Copy each line of the data below with the word "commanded".

DATA PROVIDED
=== Section Start ===

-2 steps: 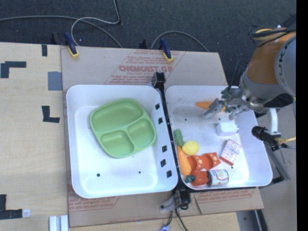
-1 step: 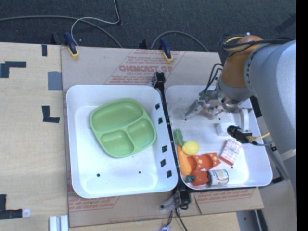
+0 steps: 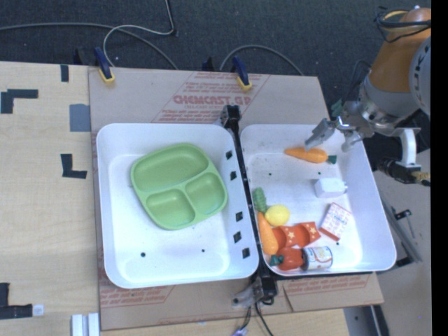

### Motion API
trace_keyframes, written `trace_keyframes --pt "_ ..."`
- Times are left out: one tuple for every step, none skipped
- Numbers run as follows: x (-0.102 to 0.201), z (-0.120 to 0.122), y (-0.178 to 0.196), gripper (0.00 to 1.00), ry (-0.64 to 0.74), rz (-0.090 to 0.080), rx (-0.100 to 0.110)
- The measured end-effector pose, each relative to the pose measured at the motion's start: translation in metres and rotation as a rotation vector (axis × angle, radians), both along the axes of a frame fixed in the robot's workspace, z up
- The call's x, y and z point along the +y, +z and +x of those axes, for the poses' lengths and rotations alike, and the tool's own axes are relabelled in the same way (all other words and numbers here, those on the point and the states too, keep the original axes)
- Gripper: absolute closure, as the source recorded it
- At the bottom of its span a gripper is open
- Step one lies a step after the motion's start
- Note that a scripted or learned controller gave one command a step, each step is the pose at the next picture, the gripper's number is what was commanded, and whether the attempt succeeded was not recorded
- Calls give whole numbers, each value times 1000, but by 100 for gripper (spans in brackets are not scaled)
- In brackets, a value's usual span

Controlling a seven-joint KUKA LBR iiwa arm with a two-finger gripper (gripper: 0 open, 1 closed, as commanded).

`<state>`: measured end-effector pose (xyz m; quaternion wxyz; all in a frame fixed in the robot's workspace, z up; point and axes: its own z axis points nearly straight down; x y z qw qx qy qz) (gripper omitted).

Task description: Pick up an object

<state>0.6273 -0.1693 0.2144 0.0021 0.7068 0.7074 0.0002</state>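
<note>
Just below the gripper, the toy carrot lies in the right bin, long axis roughly left to right, leafy end nearest the spread fingers, which grip nothing. Further down that bin sit a white block, a card, and a pile of toy food. The left bin holds a green divided plate.
</note>
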Motion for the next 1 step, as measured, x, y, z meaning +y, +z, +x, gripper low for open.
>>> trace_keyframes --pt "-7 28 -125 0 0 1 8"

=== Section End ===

TASK RESULT
- Note that a scripted or learned controller gave one command a step, each step is the pose at the next picture, the gripper's number is what was commanded, and whether the attempt succeeded was not recorded
Controlling a seven-joint KUKA LBR iiwa arm with a two-finger gripper (gripper: 0 open, 1 closed, as commanded).

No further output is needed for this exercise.